François Pinault’s 26-year-old grandson has replaced Pinault on the board of Christie’s, reports Bloomberg. It has been taken as evidence of succession planning on the part of the 87-year-old Pinault, who founded Artémis, the investment company that acquired Christie’s in 1998. Pinault’s grandson, François Louis Nicolas Pinault, is a French national and is listed on a company filing as a ‘product marketing manager’. He is the eldest son of François-Henri Pinault, the CEO of Kering, the luxury goods company that owns brands such as Gucci and Saint Laurent, and which is also owned by Artémis. Two of François-Henri’s siblings sit on the supervisory board at Artémis, which has assets worth around $40bn. François Pinault himself is worth an estimated $32bn, and since handing the reins of Artémis to François-Henri in 2003 has intensified his drive to collect art, opening three major museums between 2005 and 2016: the Palazzo Grassi and the Punta della Dogana in Venice, and the Bourse de Commerce in Paris.

The Italian architect and designer Gaetano Pesce has died at the age of 84. He was best known for his bold use of colour and innovative approach to form, which found its most playful expression in the many household objects he infused with wit and imagination. A prominent figure in Italy’s Radical Design movement, he rejected modernism’s emphasis on functionality, preferring expressive, even figurative forms. One of the objects he is best remembered for is the ‘feminist armchair’ he designed in 1968, which, with its curvaceous form and accompanying foot-rest, went on to be given nicknames including ‘La Mamma’ and ‘Big Mama’. (‘It’s an image of a prisoner,’ Pesce said. ‘Women suffer because of the prejudice of men. The chair was supposed to talk about this problem.’) Never afraid to bring politics into the domestic sphere, he found right angles ‘dehumanising’, even refusing to exhibit at the Aspen Art Museum in Colorado in 2022 because of the wooden grid that covers the building. Pesce also created performance art and designed buildings around the world, including a crimson office block covered in plants in Osaka, Japan and a vibrant holiday home covered in tiles that resemble fish scales in Bahia, Brazil.

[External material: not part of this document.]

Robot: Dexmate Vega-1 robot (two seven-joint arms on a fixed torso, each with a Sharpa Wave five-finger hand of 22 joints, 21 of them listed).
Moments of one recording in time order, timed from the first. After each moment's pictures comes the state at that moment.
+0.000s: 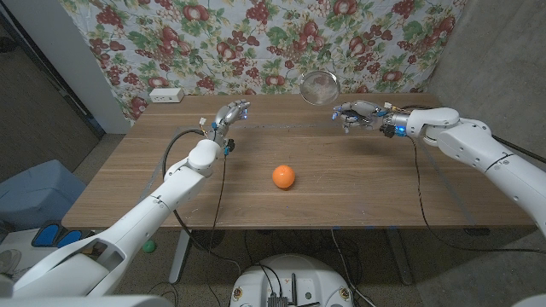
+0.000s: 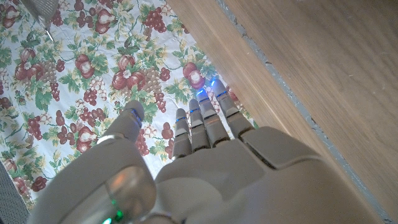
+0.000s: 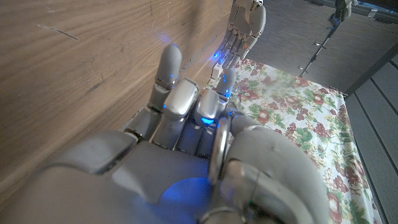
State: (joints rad) left arm 0.76 0.53 0.48 -1.47 -0.27 -0.07 0.30; left_hand 0.41 0.10 0.58 -0.17 0.19 0.28 0.04 0.20 0.19 0.36 0.06 0.20 0.20 0.44 -0.01 0.21 0.19 0.23 0.07 0.63 0.19; right arm -0.64 -0.86 -0.44 -1.55 0.73 -0.17 0.57; right_hand 0.71 0.17 0.62 0.09 0.22 0.84 0.05 0.77 0.55 1.11 -0.12 1.49 1.22 1.16 -0.21 1.56 1.24 0.73 -0.08 1.49 0.18
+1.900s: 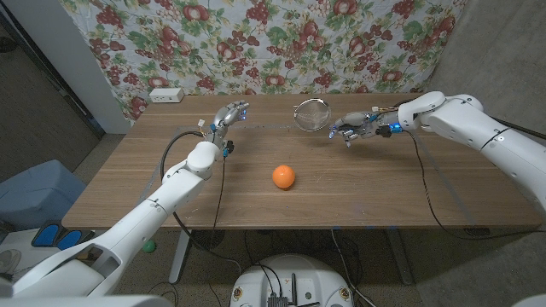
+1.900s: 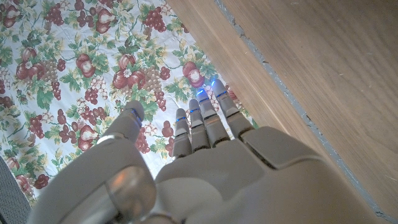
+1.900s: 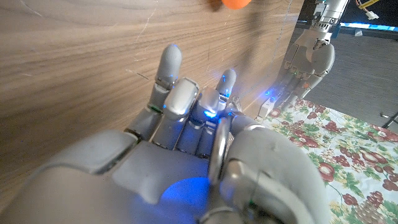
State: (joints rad) left arm 0.79 0.55 0.47 -1.51 -0.27 -0.05 0.31; left_hand 0.41 0.10 0.58 -0.17 0.19 0.28 0.04 0.20 0.19 0.36 0.06 0.20 0.20 0.44 -0.01 0.21 0.19 0.23 0.07 0.62 0.19; right arm -0.44 -0.91 -0.64 -1.62 0.54 -0.52 0.64; right_hand 0.71 0.17 0.63 0.08 0.22 0.84 0.05 0.77 0.51 1.11 -0.11 1.43 1.15 1.16 -0.21 1.56 1.24 0.73 -0.08 1.49 0.18
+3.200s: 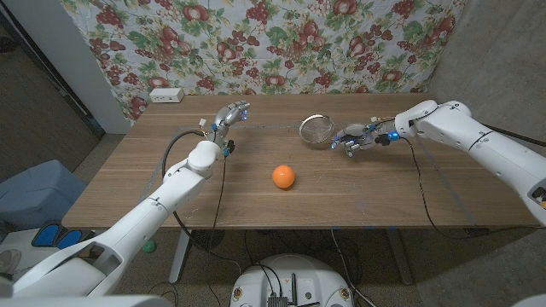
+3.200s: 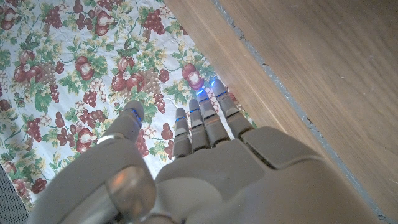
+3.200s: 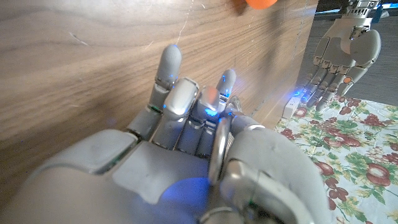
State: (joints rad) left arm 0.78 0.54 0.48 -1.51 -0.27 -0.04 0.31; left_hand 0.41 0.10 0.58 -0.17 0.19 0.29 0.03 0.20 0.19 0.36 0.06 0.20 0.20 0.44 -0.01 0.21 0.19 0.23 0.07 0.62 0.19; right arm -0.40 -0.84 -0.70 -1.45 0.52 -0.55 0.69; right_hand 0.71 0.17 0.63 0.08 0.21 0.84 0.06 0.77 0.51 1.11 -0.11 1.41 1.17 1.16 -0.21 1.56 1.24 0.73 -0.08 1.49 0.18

Campaigners have called for the British Museum to be investigated by regulators over a claim that the institution has been overly secretive about 11 Ethiopian tabots in its collection. The wood and stone altar tablets, which were looted by British soldiers in 1868 following the Battle of Maqdala, are considered too sacred to be seen by anyone except for Ethiopian clergy: they can never be exhibited, studied, copied or photographed. In 2019, Ethiopia’s culture minister, Hirut Kassaw, requested the return of the tabots in an informal discussion with Hartwig Fischer, the director of the museum at the time. The advocacy group Returning Heritage, a non-profit organisation that gathers information about contested cultural artefacts and restitution claims, has submitted a complaint to the Information Commissioner’s Office (ICO) that the museum’s response to its freedom of information request, made in August 2023, did not disclose key details of trustee meetings regarding the tabots. Though the British Museum Act 1963 forbids the sale, exchange, dispersal or disposal of its collection, there is a legal exemption for objects judged ‘unfit to be retained’. Returning Heritage believe that the tabots fit this exemption category. The group have said that its ‘aim is to understand why the Trustees appear to (falsely) believe they cannot lawfully remove the tabots from the Museum’s collection’. Proposals by the museum for the management of the tabots were sent to Returning Heritage in 2022 but with such heavy redactions as to be almost unreadable. The ICO has confirmed the complaint is eligible for investigation.